La ferme a sa tour ronde, couronnée de créneaux, toute vêtue de la même fougère, légère et dense, verte, profonde à l’œil et veloutée comme les algues. Un mur de blocs solides, et fort haut, entoure le petit parc en pente, et le défend de la mer. Posé sur la courtine qui règne, étroite, au-dessus des rocs chevelus de goémons, le mur est percé de meurtrières: les grandes marées vont jusque-là, à l’assaut. O la calme ceinture qu’un vieux mur, couleur de cuir, fait aux vieux arbres, aux pins, aux chênes et aux ormeaux, dans la lumière blonde, tandis qu’au milieu de la pelouse en pente, deux chevaux bruns, le col baissé, broutent le gazon vert!
La ligne des arbres suit la hauteur et la continue jusqu’au bourg par une charmante clairière, plantée de pins: ils ont les pieds croisés, comme pour la danse; c’est le vent en tous sens qui les assembla de la sorte; et toutes leurs têtes égales laissent le soleil filtrer entre les fûts ployés. Parfois le soir, quand le bois est déjà sombre, au fond des branches coule un fil de ciel, comme un ruisseau de bleu céleste.
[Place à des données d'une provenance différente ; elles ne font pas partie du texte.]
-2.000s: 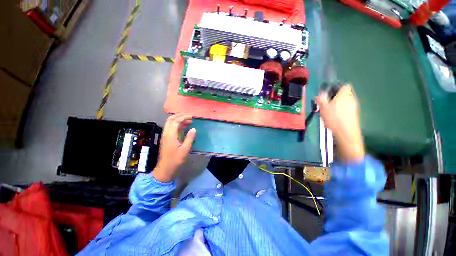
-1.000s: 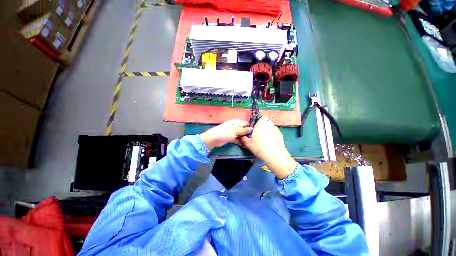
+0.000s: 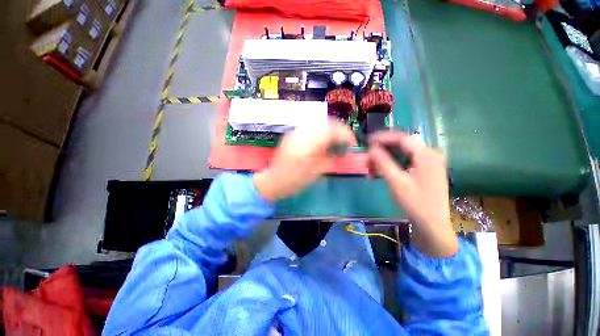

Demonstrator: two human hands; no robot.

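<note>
A green power circuit board (image 3: 263, 139) lies component side up on a red foam mat (image 3: 220, 147), with two white-silver heatsinks (image 3: 309, 52), a yellow-wrapped transformer (image 3: 268, 86) and dark red toroidal inductors (image 3: 340, 102). My left hand (image 3: 299, 161) is blurred above the board's near edge, with a small dark object (image 3: 339, 148) at its fingertips. My right hand (image 3: 418, 187) is blurred, right of it and apart from it, with a dark object (image 3: 398, 155) between thumb and fingers. I cannot tell exactly what either object is. The hands partly hide the board's near edge.
The green conveyor belt (image 3: 500, 98) runs at the right. A black tote (image 3: 135, 213) with a board stands on the floor at the left. Cartons (image 3: 72, 33) stand at the upper left. A thin yellow wire (image 3: 375, 233) hangs near my waist.
My right hand has come from the belt edge to the board, then both hands met around a dark tool and now have separated. The cutters at the belt edge are no longer clearly visible.
</note>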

Les ombres et les rais du soleil dessinent sur le sol montant, doré d’aiguilles de pin, un beau blason, d’or et de sable; et souvent, le reflet des feuillages sur le duvet de mousse qui protège le tronc d’un arbre, lui fait comme un pied de sinople.
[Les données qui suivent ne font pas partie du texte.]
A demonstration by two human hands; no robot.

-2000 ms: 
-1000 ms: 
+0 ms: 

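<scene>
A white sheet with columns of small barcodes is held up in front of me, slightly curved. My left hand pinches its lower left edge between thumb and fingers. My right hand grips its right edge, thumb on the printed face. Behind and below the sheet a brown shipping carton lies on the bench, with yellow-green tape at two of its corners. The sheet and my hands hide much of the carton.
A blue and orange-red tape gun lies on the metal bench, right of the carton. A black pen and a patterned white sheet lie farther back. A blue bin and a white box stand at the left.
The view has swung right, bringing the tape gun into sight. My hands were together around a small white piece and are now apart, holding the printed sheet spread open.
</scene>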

Que cette hauteur modeste est calme! Elle est fine et gracieuse à voir, comme un dessin de Léonard gravé à la pointe sèche. Tout est mesuré dans cette vue; tout est d’un ordre exquis, d’un trait léger et fin. Ce morceau de colline, d’une élégance si discrète, est parfait à sa manière, non sans être émouvant pour l’esprit, quand on songe qu’à deux pas d’ici, le lugubre Penmarc’h entasse ses rochers et que les nuages roulent sur la scène sinistre, où l’Océan joue sa tragédie.
III
LA PAIX DE KERGOAT
En Loc Ronan. Juillet.
Journée délicieuse, où j’ai rencontré la paix, comme une blonde vierge, étendue sous les arbres, au détour d’une route, dans un pays secret.
Le soleil lançait de haut sa pluie d’or sur la baie, et la campagne était couchée dans la joie. Une vive langueur, où la jeunesse de l’année se sentait encore, possédait toutes choses, comme un rêve léger. Le rire ardent du magnifique été planait sur la terre sonore: la lumière était suspendue, comme un aigle d’azur et d’or. La brise de mer sentait la violette; et la contrée amoureuse exhalait de toutes parts l’odeur des roses.
Je me trouvai bientôt dans une retraite plus calme et plus heureuse qu’un jardin d’amour. C’était un petit bois, aux branches claires, brillantes de feuillage et de verdure. Les grands chênes levaient la tête, et le ciel bleu leur souriait. La pluie d’or tombait sur la terre brune, en feuilles blondes, comme la fable-conte que le dieu jouait avec Danaé. Et, sous les chênes, posées comme des mains tranquilles sur les genoux, méditaient les blanches tombes.
Elles brillaient, ces pierres de granit, plus égales et moins vieilles que les roches, où se fixe le goémon. Elles étaient sans pensée, sans regret et même sans mémoire: mais elles jouaient en silence avec le soleil et les feuilles, qui jouaient avec elles. Quelques-unes étaient sans nom, et par là plus paisibles.